Are coherent modules hopfian?

Question

As it is well-known, a noetherian module over an arbitrary ring is hopfian.

Are coherent modules also hopfian?

Answer 1

You can even find a ring $R$ such that $_RR$ is coherent but not Hopfian. (Keep in mind for rings being Hopfian amounts to being Dedekind finite.)

One such example is the endomorphism ring of an infinite dimensional vector space. It's left coherent because it's left semihereditary. It's well-known to be non-Dedekind finite.

Answer 2

Yes, if your base ring is commutative. More generally, if $R$ is commutative then any finitely generated $R$-module $M$ is hopfian (in particular, so is any coherent module).

Indeed, let $u:M\to M$ be a surjective $R$-linear map. Then $(P,x)\in R[X]\times M\mapsto P(u)(x)\in M$ endows $M$ with the structure of a finitely generated $R[X]$-module.

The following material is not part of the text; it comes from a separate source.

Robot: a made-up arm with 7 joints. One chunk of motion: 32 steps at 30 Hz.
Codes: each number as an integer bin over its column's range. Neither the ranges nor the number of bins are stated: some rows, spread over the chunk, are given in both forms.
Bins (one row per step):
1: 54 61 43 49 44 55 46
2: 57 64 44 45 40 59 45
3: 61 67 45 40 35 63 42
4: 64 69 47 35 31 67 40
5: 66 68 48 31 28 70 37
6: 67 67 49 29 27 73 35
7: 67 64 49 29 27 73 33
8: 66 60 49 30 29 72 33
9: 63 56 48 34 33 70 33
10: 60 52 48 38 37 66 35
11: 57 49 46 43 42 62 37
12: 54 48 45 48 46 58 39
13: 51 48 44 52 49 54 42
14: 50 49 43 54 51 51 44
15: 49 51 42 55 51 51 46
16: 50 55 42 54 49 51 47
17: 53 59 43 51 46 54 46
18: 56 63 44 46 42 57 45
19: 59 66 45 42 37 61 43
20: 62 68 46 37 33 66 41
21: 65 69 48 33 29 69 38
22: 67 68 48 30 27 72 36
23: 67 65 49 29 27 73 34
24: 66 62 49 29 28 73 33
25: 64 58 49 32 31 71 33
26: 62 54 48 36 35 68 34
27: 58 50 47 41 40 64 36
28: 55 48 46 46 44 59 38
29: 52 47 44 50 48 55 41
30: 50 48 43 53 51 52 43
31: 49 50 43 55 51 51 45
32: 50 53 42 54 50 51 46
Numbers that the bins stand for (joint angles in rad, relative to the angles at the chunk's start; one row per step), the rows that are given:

Since $u$ is surjective, it is easy to see that $R[X]X\cdot M=M$. Since $M$ is finitely generated, Nakayama's lemma implies that there is $Q\in R[X]$ such that $(1+XQ)\cdot M=0$, meaning that $x+(u\circ Q(u)) (x)=0$ for all $x\in M$. Now, if $x\in\ker(u)$, then $(u\circ Q(u))(x)=(Q(u)\circ u)(x)=0$, hence $x=0$ and $u$ is injective.